**TASK TO COMPLETE:**
When you reach the line containing "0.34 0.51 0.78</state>", repeat it and every line after it exactly, stopping only at the end of the listing.

**DATA PROVIDED:**
══════════

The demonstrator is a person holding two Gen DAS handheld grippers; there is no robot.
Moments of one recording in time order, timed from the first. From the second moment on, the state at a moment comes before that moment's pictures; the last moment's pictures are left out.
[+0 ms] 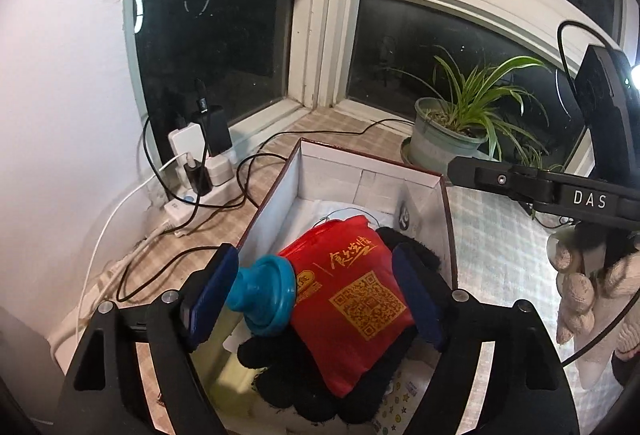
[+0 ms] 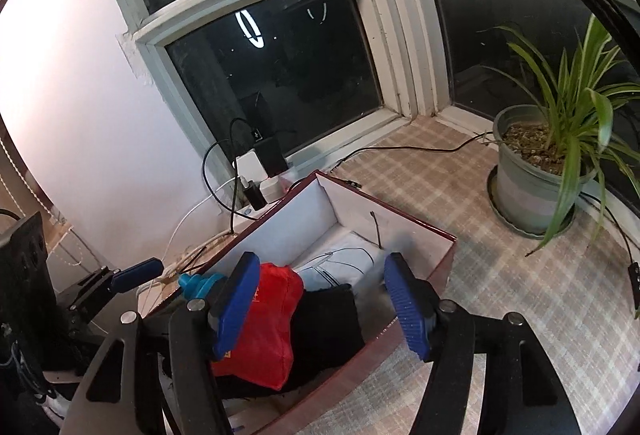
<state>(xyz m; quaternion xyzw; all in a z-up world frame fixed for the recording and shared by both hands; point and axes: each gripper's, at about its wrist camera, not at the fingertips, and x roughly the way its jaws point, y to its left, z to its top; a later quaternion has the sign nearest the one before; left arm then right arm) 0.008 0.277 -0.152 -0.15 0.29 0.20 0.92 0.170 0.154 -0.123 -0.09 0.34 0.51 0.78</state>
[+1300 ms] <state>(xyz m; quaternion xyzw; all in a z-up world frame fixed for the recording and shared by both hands) -0.112 0.192 -0.103 -0.17 0.27 0.22 0.92 0.041 0.017 -0.086 -0.13 0.28 0.47 0.83</state>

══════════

**WRITTEN SOLUTION:**
<state>(xyz m; quaternion xyzw; all in a z-up world frame fixed for the recording and shared by both hands; point and axes: each gripper's, at about its wrist camera, not at the fingertips, and x roughly the way its jaws point, y to its left, z to its top; a later quaternion has the sign nearest the one before; left arm then right arm) 0.008 0.277 -0.152 -0.15 0.29 0.20 0.92 0.170 0.154 -0.123 -0.09 0.34 0.51 0.78</state>
[+1300 ms] <state>(xyz m; quaternion xyzw; all in a z-up world frame fixed for the recording and shared by both hands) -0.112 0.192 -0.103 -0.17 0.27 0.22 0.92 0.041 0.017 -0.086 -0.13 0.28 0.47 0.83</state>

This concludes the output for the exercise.